Table of Contents
A quick-reference guide for neurodivergent learners preparing for and sitting exams.
Reduce uncertainty before the exam
Exam anxiety is often anxiety about the unknown. The more familiar the format feels before you walk in, the less your brain has to manage on the day itself.
Get familiar with the structure of the exam. How long is it. How many questions. Are you writing, typing, or answering multiple choice. Work through past papers or practice questions under timed conditions. The goal isn't just to test your knowledge. It's to build a sense of rhythm and timing so the format itself doesn't feel like a problem to solve on the day.
If you've never sat an exam in the venue before, find out where it is and how long it takes to get there. Remove that variable in advance.
Request adjustments early
Extra time is the most commonly known adjustment, but it's not the only one available. If you're sensitive to noise, light, or movement, you may be able to request a separate room, dimmer lighting, ear defenders, or tinted overlays.
Find out what your institution's process is and start it earlier than you think you need to. Adjustments take time to arrange and are much harder to put in place at short notice. Don't assume someone else will flag it for you.
If you're unsure what you're entitled to, speak to your disability support team or student services. They can advise on what's available and help you make the request.
Prepare for the morning of the exam
Decision fatigue is real, and the morning of an exam is a poor time to be making unnecessary decisions. Prepare the night before.
Write a short checklist of everything you need: stationery, ID, water, any permitted comfort items, your route and timing. Lay out what you need before you go to sleep. The morning checklist then becomes a simple verification rather than a planning task.
If sensory comfort tools help you regulate, bring them. Earplugs, a fidget, a smooth object, weighted wristbands: if they're permitted and they help, having them available lowers the baseline anxiety of the environment even if you don't use them.
Read the whole paper before you answer anything
When the exam starts, spend the first few minutes reading the entire paper before writing a single word. This is time well spent, not time lost.
Reading everything first gives you a map of what's ahead. You'll know which questions you feel confident about, which ones need more thought, and roughly how to pace yourself. Starting to write immediately without this overview often leads to spending too long on early questions and rushing the rest.
Mark the questions you want to attempt and note any that need more planning time.
Manage your time visually
Many neurodivergent learners struggle with internal time awareness. Relying on a sense of how much time has passed is unreliable under exam conditions, where focus and stress both distort perception.
Divide your total time by the number of questions or marks at the start and write the time allocations down. Check the clock at regular intervals rather than waiting until something feels wrong.
If you have extra time as an adjustment, factor that into your allocations from the start rather than treating it as a buffer at the end.
Ask in advance whether the invigilator can give you time prompts at specific intervals as part of your adjustments. Many will do this if it's agreed beforehand.
Start with what you know best
Begin with the question you feel most confident about, not necessarily the first one on the paper.
Starting with a question you can answer builds momentum and settles your thinking. It also means that if time becomes tight later, you've already secured marks on your stronger material rather than running out of time before you reach it.
This is particularly useful if anxiety tends to affect your recall at the start of an exam.
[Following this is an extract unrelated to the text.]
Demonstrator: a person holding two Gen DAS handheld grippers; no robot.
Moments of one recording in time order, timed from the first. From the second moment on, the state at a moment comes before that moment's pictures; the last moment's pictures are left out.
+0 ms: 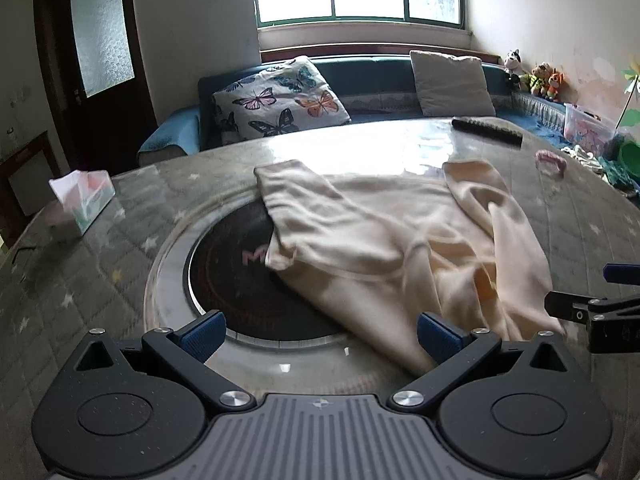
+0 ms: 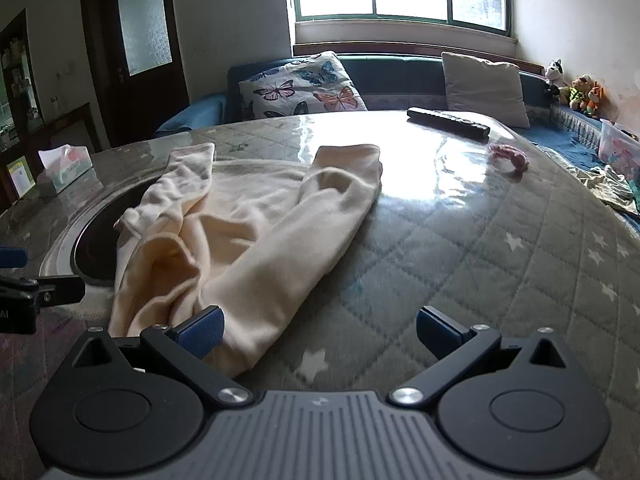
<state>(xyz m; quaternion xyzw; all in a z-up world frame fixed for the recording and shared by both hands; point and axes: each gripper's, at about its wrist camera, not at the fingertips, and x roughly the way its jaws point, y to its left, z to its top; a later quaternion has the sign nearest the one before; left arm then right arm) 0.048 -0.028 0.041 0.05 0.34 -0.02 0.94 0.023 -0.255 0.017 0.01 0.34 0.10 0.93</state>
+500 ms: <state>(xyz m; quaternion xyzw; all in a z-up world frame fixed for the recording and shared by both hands) 0.147 -0.050 0.051 0.03 0.34 -0.05 0.94 0.134 -0.275 0.027 0.05 0.36 0.10 0.93</state>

Getting moving on something familiar gives your brain a chance to settle before you tackle harder material.
Keep the question visible as you write
For longer answers, highlight or underline the key instruction words in the question and keep them in view as you write. Discuss, evaluate, compare, analyse: these tell you what the answer needs to do, not just what it needs to cover.
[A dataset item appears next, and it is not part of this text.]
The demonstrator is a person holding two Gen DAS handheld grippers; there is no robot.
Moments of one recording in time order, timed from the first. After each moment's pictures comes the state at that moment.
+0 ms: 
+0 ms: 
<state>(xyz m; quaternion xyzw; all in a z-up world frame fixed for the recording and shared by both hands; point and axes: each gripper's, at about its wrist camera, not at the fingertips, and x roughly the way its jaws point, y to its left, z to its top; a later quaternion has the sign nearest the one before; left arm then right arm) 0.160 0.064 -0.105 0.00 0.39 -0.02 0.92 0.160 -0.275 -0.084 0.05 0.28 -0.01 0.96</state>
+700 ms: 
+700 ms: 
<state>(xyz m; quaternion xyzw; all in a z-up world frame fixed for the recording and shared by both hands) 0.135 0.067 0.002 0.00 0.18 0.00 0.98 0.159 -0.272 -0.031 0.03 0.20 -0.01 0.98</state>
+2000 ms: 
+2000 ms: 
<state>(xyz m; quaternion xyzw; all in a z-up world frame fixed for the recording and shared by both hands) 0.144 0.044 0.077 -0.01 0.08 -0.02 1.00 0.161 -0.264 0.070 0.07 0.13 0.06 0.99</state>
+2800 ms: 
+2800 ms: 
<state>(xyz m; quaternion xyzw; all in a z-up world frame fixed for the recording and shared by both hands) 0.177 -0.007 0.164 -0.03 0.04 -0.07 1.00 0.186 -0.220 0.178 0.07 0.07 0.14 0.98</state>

If it helps, copy the question or its key parts onto scrap paper before you start writing your answer. Checking back against it at the end of each paragraph keeps your answer on track and reduces the risk of drifting off the point.
For essays or multi-part questions, write a brief structure before you start: introduction, point one, point two, conclusion. Cross each section off as you complete it. The structure keeps you oriented and gives you a clear sense of progress through the answer.
Reset if panic hits
If anxiety spikes during the exam, stop writing for a moment. Take a sip of water, stretch your hands, or close your eyes briefly. Use a slow breath in and a longer breath out to bring your nervous system down a level.
A short pause is not lost time. Continuing to write while panicking is far more costly than thirty seconds of deliberate reset.
Once you've reset, find something you can start. Answer a question you know, plan out a response on scrap paper, or write the structure of an answer even if you're not ready to fill it in yet. Movement through the paper, any movement, is better than being frozen in it.
Give yourself recovery time after the exam
An exam is cognitively and emotionally demanding. Once it's over, step away before you do anything else.
Go for a walk, eat something, talk to someone about something unrelated. Give your nervous system time to come down before you start reviewing how the exam went.
Replaying mistakes in detail immediately after an exam is rarely useful and often harmful. If intrusive thoughts about errors are difficult to stop, try writing them down briefly and then setting a fixed time limit to think about them. Ten minutes, then redirect your attention to rest or to whatever comes next.
The exam is finished. What matters now is recovery, and then whatever comes after it.